# First Air Dry....



## lanabanana (Jul 2, 2011)

Baxter and Tess were both beyond dirty today and I was very short on time, so I gave them each a bath and towel dry and then had to leave. I've never let Baxter air dry before. I've always used a blow dryer, but I have to say, he looks really good! Why have I been wasting all this time drying him? Anyone else do this routinely?

Alanna


----------



## HavaneseSoon (Nov 4, 2008)

How long is his hair?


----------



## rokipiki (Oct 15, 2010)

I love air drying. Roki looks so nice and natural. His hair is so soft and silky.


----------



## misstray (Feb 6, 2011)

There was something about the hair dryer that Brody really didn't like when he was younger so I used to routinely let him air dry. He'd snap at the hair dryer and was just generally stressed. I'm not really sure what the problem is with it because he's fine with getting a blast from the air gun at work. I'm only now starting to reintroduce the hair dryer for partial drying of him as he's better with it and will relax somewhat.

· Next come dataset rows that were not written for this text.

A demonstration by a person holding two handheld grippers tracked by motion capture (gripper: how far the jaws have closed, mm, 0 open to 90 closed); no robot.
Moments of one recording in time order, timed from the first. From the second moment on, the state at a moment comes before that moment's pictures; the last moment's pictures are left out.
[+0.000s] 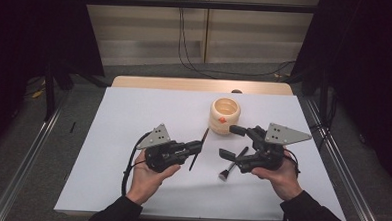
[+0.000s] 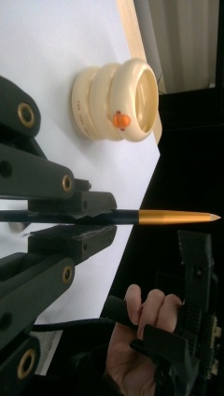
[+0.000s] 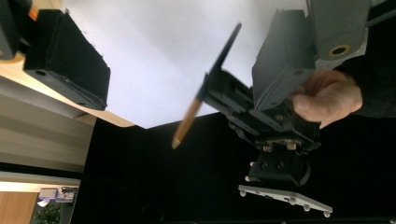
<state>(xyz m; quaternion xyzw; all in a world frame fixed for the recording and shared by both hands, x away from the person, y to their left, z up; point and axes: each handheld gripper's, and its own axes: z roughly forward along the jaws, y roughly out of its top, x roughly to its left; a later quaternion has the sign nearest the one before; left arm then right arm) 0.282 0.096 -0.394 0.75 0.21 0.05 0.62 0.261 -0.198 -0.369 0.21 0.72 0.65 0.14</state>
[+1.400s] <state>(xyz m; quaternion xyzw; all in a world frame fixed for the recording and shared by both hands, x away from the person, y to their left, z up) 0.279 0.084 -0.402 0.76 0.19 0.05 0.61 0.293 -0.169 -0.384 0.20 0.74 0.65 0.03</state>
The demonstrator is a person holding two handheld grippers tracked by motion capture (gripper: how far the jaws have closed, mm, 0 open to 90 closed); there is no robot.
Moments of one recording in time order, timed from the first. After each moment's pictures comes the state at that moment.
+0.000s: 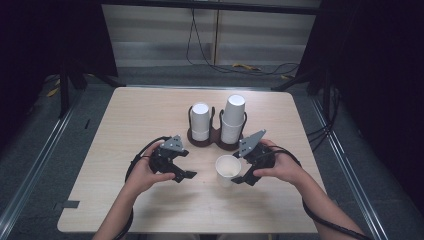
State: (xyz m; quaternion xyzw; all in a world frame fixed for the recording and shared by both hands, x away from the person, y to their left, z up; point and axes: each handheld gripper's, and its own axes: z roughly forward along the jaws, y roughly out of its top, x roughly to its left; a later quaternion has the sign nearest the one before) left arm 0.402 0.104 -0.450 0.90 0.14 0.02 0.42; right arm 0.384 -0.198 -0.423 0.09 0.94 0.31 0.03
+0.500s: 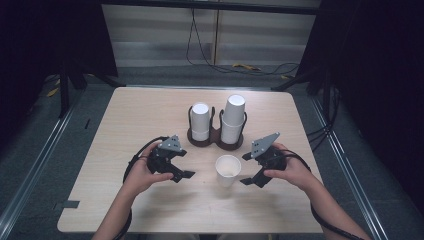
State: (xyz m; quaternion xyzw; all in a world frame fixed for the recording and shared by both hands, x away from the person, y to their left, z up) left arm 0.402 0.109 -0.451 0.89 0.15 0.02 0.42; right arm 0.377 -0.230 -0.430 0.12 0.93 0.33 0.04
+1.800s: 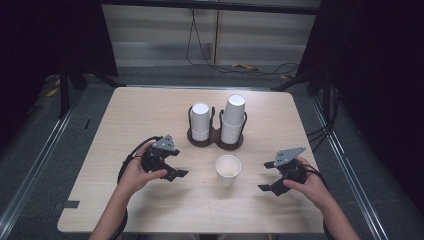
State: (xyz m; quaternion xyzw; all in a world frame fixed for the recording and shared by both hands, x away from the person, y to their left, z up) left arm 0.407 0.126 -0.457 0.90 0.17 0.03 0.40; right arm 0.352 -0.296 -0.467 0.23 0.91 0.34 0.07
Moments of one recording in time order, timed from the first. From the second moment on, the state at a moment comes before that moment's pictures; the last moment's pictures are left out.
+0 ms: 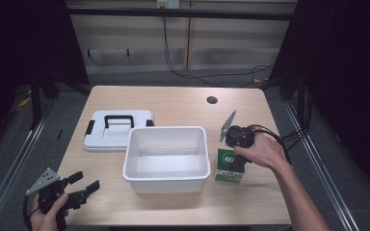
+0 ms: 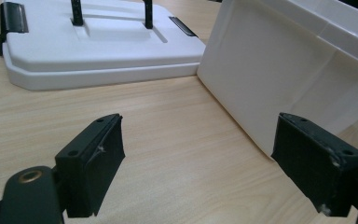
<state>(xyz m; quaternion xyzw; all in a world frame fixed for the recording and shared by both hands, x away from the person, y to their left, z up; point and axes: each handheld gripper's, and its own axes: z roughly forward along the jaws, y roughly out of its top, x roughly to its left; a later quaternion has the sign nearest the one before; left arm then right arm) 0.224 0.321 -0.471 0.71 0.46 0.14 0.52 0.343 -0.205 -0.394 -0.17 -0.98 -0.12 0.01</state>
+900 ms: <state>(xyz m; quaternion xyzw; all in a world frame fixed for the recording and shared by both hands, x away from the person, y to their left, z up) 0.224 0.321 -0.471 0.71 0.46 0.14 0.52 0.346 -0.196 -0.429 -0.13 -0.99 -0.04 0.02</state>
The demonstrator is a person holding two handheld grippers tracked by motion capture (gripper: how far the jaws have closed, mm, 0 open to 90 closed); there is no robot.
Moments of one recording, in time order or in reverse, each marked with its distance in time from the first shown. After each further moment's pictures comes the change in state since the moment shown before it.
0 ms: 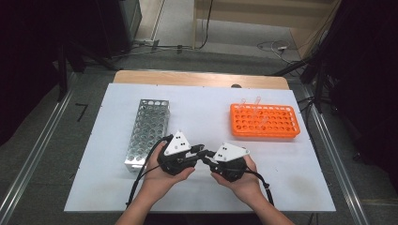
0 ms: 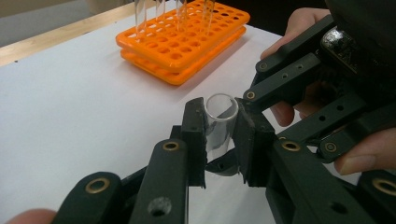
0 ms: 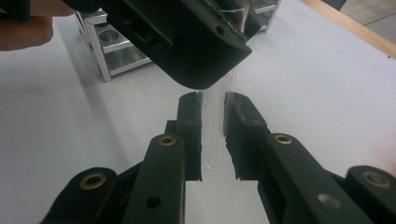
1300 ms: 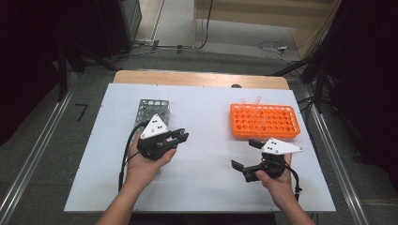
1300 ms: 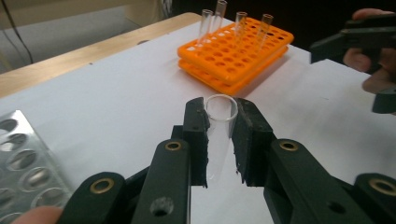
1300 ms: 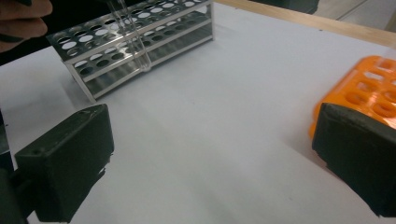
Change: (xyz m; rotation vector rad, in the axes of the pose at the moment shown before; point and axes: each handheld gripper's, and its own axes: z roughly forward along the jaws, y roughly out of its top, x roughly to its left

I think he comes out slightly fluffier when I use the dryer and his hair is a bit straighter, but I thought he came out just fine after air drying too. Of course all that zooming at top speed around the apartment when he's damp is sort of like a blow dryer! ha ha


----------



## irnfit (Nov 21, 2006)

Kodi always air dries. Shelby air dries when it's warm, but if it's cold, I have to use the dryer.


----------



## krandall (Jun 11, 2009)

lanabanana said:


> Baxter and Tess were both beyond dirty today and I was very short on time, so I gave them each a bath and towel dry and then had to leave. I've never let Baxter air dry before. I've always used a blow dryer, but I have to say, he looks really good! Why have I been wasting all this time drying him? Anyone else do this routinely?
> 
> Alanna


It depends on the weather. Kodi air dries very nicely (and he's in full coat) but he gets too cold if the air isn't quite warm, and gets all shivery. So unless it's very warm in the house, I blow dry him just to keep him comfortable. I also will only air dry him if I can be sure he will be dry right through before bed. I don't want him to go to bed wet. (the house is cooler at night)


----------